Je vous remercie, monsieur. Je vous dois la révélation de mon pays natal. Dans ces quelques pages charmantes[1], vous m’avez fait connaître la Franche-Comté. Je l’aime, cette vieille terre à la fois française et espagnole. Je n’ai guère fait qu’y naître, et elle m’est aujourd’hui fermée comme le reste de ma patrie. Je vous remercie de me l’avoir envoyée dans ce doux petit livre. Je la vois dans vos vers frais, vivants et vrais. Je vois le village, la prairie, la ferme, le bétail, le paysan, et aussi, ce qui est le vrai but du poëte, le dedans des cœurs. Dans ma solitude un peu âpre, sur mon rocher, dans mon tourbillon, face à face avec le sombre ciel d’hiver, côte à côte avec cet Océan qui est le plus redoutable des mécontents, vous m’avez fait vivre quelques heures d’une vie aimable. Je vous rends grâces, poëte.

Victor Hugo[2].


À Auguste Vacquerie[3].


8 9bre [1863].

Je ferme le livre[4], et je vous écris tout de suite, ému.

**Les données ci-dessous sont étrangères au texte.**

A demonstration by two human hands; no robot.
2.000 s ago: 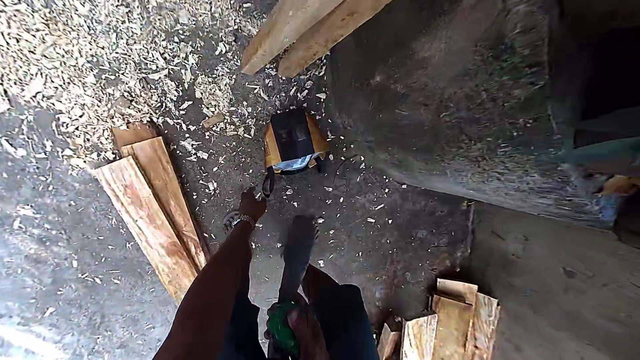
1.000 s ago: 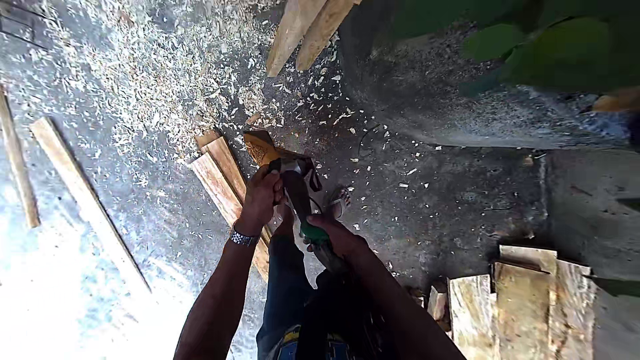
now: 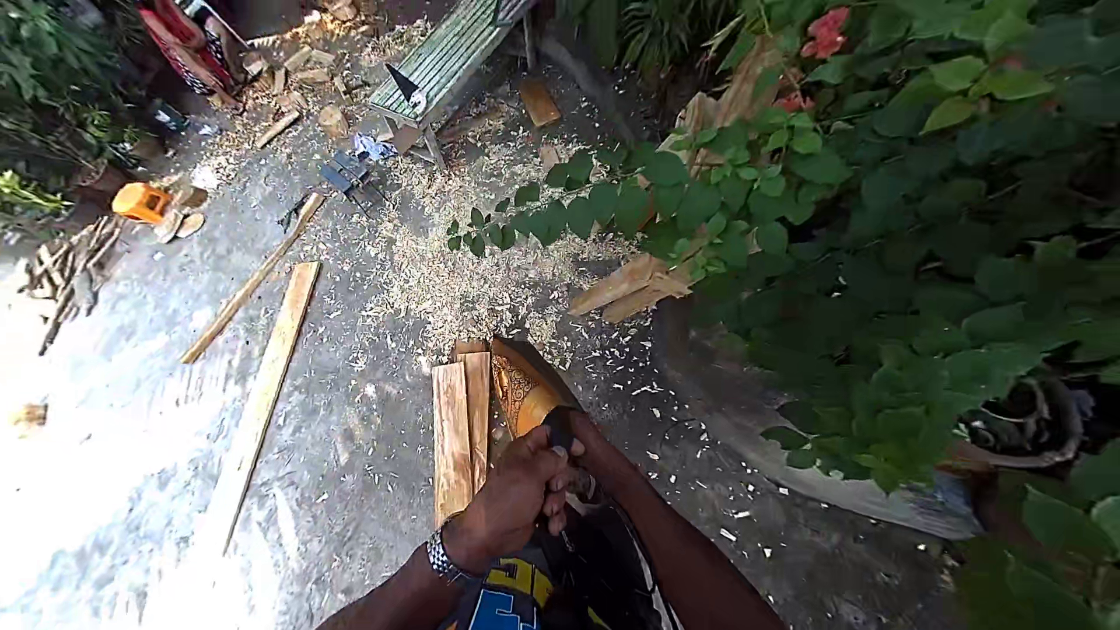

Quel X que le dénouement ! Il y a là une ombre inattendue et superbe. C’est neuf, c’est grand, c’est beau. L’impression est profonde. Cher Auguste, je vous ai accompagné d’un bout à l’autre d’un long bravo intérieur. J’avais noté, chemin faisant, les scènes fines et pathétiques, les mots charmants et touchants, mais il faudrait tout transcrire. J’y renonce. Andrée est exquise. Olivier est nouveau, farouche, imprévu, et vrai. Quel type que Jean Baudry ! la bonté forte, la puissance tendre, le robuste dans le doux. Soyez content. Toute l’œuvre est magistrale.

Je vous écris ceci dans un bruit de tempête qui va à votre drame, et qui ressemble à mon émotion.

I nunc !
V. H.
  1. Poésies franc-comtoises. 1862.
  2. Gazette des Beaux-Arts, décembre 1921.
  3. Inédite.
  4. Jean Baudry, représenté au Théâtre-Français le 19 octobre 1863.